Assigned task:
A faithful copy of all the data is required; pictures should not be included.
Supplied information START
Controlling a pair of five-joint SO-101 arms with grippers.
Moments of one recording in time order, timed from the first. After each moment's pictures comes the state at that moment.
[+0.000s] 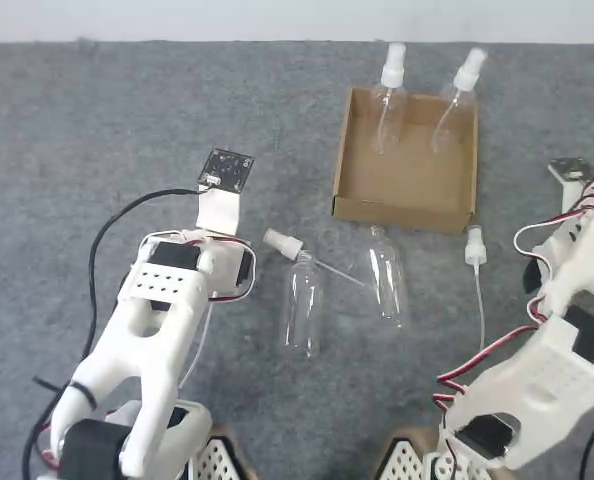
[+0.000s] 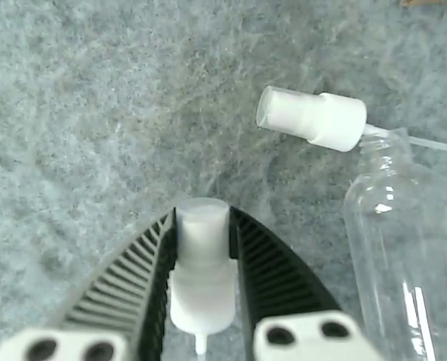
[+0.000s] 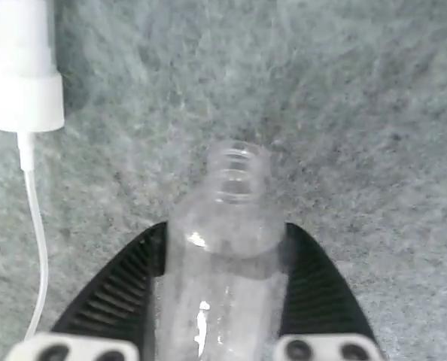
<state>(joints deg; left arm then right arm) 4.0 -23.2 53.9 50.2 0.0 32.5 21.2 0.1 75.2 40.7</state>
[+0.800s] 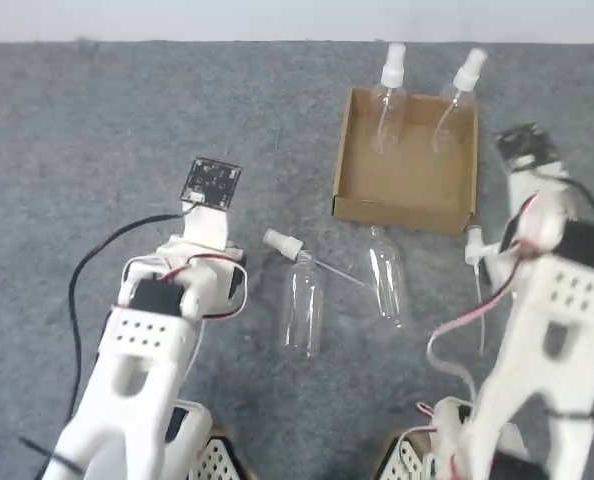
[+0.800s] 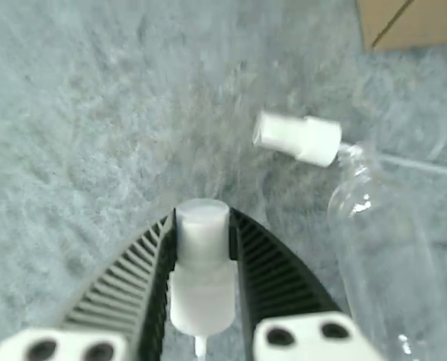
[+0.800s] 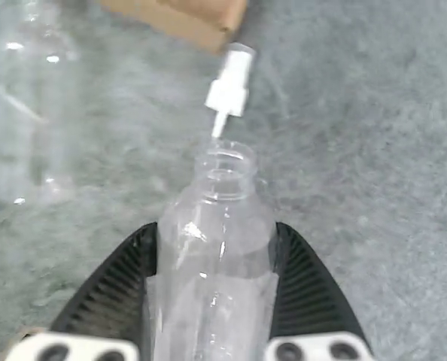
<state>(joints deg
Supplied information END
The completed task:
Controlling a pair of five-joint SO-101 arms with grippers.
Moments of one recording in time order, timed from the first. After each moment's pictures comes the state at that moment.
[+0.000s] 
[+0.000s] 
[+0.000s] 
<state>(joints deg; left arm then right arm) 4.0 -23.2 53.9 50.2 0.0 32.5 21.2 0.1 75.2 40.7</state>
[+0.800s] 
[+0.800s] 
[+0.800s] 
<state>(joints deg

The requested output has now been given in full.